Graham was a public defender for two decades, which sometimes put her at odds with Manchester police. But Manchester Police Chief Enoch F. Willard sent a letter to the Executive Council urging her appointment. It said, in part, “she is of unquestioned integrity, honesty and her commitment to fairness is absolute.”

Graham’s nomination was killed on a 3-2 vote by Kenney and Republicans Chris Sununu and David K. Wheeler.

At the time, New Hampshire Public Radio reported that Kenney explained that he rejected Graham after reading an article in a conservative Republican publication.

It began: “New Hampshire Gov. Maggie Hassan tapped a public defender with a history of trying to get child rapists off on technicalities for a vacant judgeship.”

However, public defenders are assigned cases, have no choice and NHPR reported that the American Bar Association standards say an appointed lawyer must defend the client with “devotion.”

In a recent interview, Kenney told InDepthNH.org that the “compelling” reason he voted against Graham was that as a public defender she lacked the “diversity in her background” to be a judge on the Superior Court.

But then he added: “The other reason was that we looked at many of the cases she did defend and some of them were some severe cases of sexual predators that she was defending and asking for reduced sentencing and I don’t like that.”

Cryans says Graham was qualified and Kenney should not have rejected her because he didn’t like the people she was assigned to defend.

Planned Parenthood Funding

Last year Kenney voted against awarding a $549,000 contract to Planned Parenthood of Northern New England.
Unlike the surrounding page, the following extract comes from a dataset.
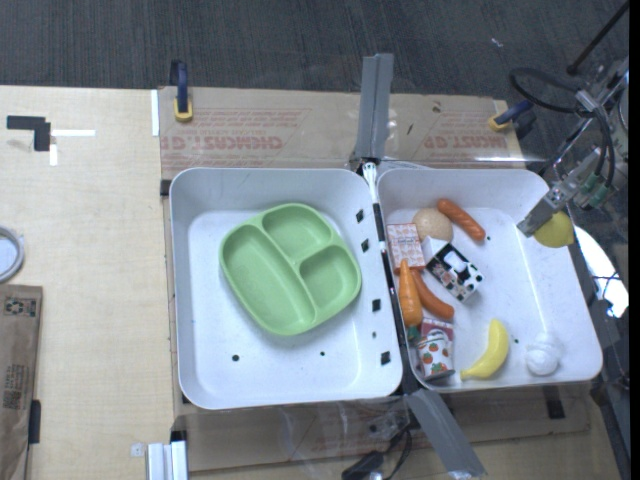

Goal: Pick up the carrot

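The bench [90,268] carries two white bins side by side. The left bin [200,368] holds a green divided plate [290,266] lying flat near its middle. The right bin [560,298] holds a scatter of small things. The arm [600,98] reaches in from the right, and its gripper [545,213] sits over the far right rim of the right bin, just above a yellow lemon [556,232] at that edge; whether anything is between its fingers cannot be told.

The carrot [409,294] lies against the left wall of the right bin, pointing along that wall, well apart from the gripper. Just beside it lies a sausage [434,299], angled toward the near side. A second sausage [461,220] rests near the far wall, next to a pale round potato [433,223]. A banana [487,351] lies near the front, with a white ball [542,356] to its right. A black-and-white toy [454,270] sits in the middle, a pink packet [404,242] lies beyond the carrot's tip, and a small carton [434,357] is in the near left corner.
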`<state>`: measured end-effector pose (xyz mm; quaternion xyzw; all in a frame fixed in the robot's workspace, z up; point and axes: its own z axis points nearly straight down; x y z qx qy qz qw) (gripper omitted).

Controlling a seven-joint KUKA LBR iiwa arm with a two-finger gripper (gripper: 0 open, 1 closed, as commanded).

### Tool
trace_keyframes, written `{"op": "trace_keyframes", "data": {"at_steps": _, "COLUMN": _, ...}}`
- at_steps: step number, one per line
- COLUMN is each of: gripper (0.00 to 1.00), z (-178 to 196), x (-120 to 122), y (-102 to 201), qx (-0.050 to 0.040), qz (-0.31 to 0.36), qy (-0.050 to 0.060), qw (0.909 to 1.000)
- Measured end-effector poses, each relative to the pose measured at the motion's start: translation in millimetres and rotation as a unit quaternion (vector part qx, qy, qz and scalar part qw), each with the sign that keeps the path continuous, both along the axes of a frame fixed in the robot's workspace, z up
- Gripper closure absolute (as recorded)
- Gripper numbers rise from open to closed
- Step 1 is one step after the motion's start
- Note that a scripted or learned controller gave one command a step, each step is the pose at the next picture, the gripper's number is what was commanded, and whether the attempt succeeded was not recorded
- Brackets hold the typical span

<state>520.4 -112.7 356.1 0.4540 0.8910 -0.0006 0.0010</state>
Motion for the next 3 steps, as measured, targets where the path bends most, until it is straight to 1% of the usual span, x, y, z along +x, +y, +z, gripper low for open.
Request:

He joined Executive Councilors and fellow Republicans Chris Sununu and David Wheeler to kill the contract.

According to New Hampshire Public Radio concerns cited at the meeting involved allegations around a video by an anti-abortion group that seemed to show Planned Parenthood executives from outside New England discussing getting money for fetal tissue.

But Planned Parenthood claimed the video was edited and misleading, it was widely discredited as edited and Politifacts concluded the claim that “some Planned Parenthood chapters have been selling the body parts of aborted fetuses for profit” was false.

Planned Parenthood of New Hampshire also said it does not donate fetal tissue and failing to fund the contract would hurt 12,000 women a year who receive other health services.

Kenney said the video did not play a significant role in his decision. “That was the theater around Planned Parenthood, but with it or without it I would not have supported Planned Parenthood,” he said.

He said he has always opposed Planned Parenthood because it supports abortion and he thinks the state should be providing the other health services such as mammograms.

Cryans says “I think the services they offer are essential for women. To say that somebody else would do it. No one else stepped forward. They had the contract for 40 years.”